Me quedan 2,319 sábados de vida. Mañana 2,318. Parecen muchos. Dependerá del observador. A mi padre le quedan 910 y a mi madre 597. Aquí sí hay poco espacio para el optimismo. No pienso en ello a menudo porque mi corazón duele. Vivimos ignorando la muerte porque es cómodo. Fácil.
Hice estos cálculos basados en datos del Inegi sobre la esperanza de vida. El más reciente. Mis abuelas maternas murieron pasado los 80 y 90 años, así que tal vez mi madre y padre vivan más de lo estimado. No podría asegurarlo. Me gusta pensar que sí, pero sus cuerpos cansados de tanto trabajar quizás tengan otros datos.
Mi madre trabaja en un condominio. Lleva ahí toda su vida. Se encarga de limpiar el lugar con productos químicos varios. Recuerdo el cloro y el ácido. Sabe que debe usar protección en cara y cuerpo, pero como le producen bochorno, los deja a un lado y continúa su labor a piel expuesta.
Nunca le pasó nada. Ni un accidente. Sin embargo, sus ojos vulnerables a los vapores del ácido han resentido y el color café oscuro de sus iris se ha casi borrado, reemplazado por un gris intenso. Si existen leyes estatales en Guerrero que obliguen al empleador a usar protección al manejar productos químicos, mi madre nunca las conoció. Ni directivos o gerentes se tomaron la molestia de indicarle el peligro.
Mi padre no se expone a eso, solo a desvelos de 24 horas anuales por el Año Nuevo. No hay historial cardiaco en su familia, aunque los excesos laborales lo tienen sin descanso hasta un mes completo. Aparte, le encanta la coca cola, igual que a mi madre. Ese dulce, dulce veneno que deja a México sin agua y a la población enferma.
Quizás les queden más sábados. No lo sé. Prefiero ser optimista. ¿Tengo alternativa?
Pienso en mi hermano Gabriel, que murió joven, a los 19 años, meses antes de que cumpliera 20. Me visitó un par de veces en el Estado de México. Pensé que todavía teníamos mucho tiempo. No recuerdo el mes exacto, pero aún era pandemia. Fue en 2021. Lo fui a dejar a Tasqueña. Le di un cubrebocas y lo abracé. Él me miró normal, yo quise decirle algo más, quizás un te quiero, un cuídate mucho, bro, pero nada me salió.

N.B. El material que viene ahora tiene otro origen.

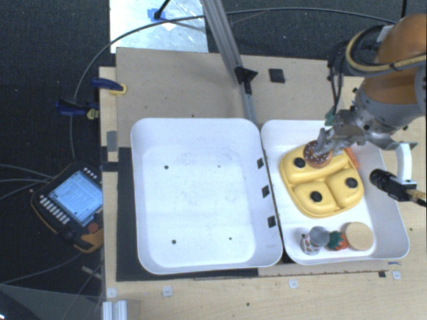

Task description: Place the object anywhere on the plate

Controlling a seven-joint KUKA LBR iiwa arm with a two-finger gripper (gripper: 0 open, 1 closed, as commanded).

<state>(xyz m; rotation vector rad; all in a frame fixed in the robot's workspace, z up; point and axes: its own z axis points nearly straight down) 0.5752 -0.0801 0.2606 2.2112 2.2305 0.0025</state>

Lo vi a inicios de 2023. Ya estaba enfermo. Bajó de peso, pero no lo noté. Nadie lo notó. El cáncer es así. Al regresar a casa no recordé ni un solo momento junto a él. Yo estaba preocupado por la cotidianidad y el trabajo. Siempre el trabajo. Le quedaban a mi hermano 21 sábados, aunque no fue la última vez que lo vi.
Lo visité cuando su enfermedad estaba avanzada. Le quedaban dos sábados. Me despedí de él muy cordial, lo abracé y me conmoví, pero no lloré. Me dijeron que él sí lo hizo cuando me fui. Ya no volví a verlo hasta el féretro.
Cuando pienso en la muerte me doy cuenta lo poco que duramos. Cuando conocí a mi suegro Servando era yo un adolescente. Era 2006. Él murió en 2021. Solo 15 años.
No sé cuántos sábados tengo. Ojalá hubiera tenido más con Gabriel. Ya para qué pensar en ello. En lo que no fue, lo que no pasó, la irrealización por siempre.
Me quedarán 2,318 sábados, pero tal como los números pintan el escenario desolador, también lo transmutan en algo esperanzador. Aún tengo 16 mil días por delante. 16 mil oportunidades. Hagamos que valgan la pena.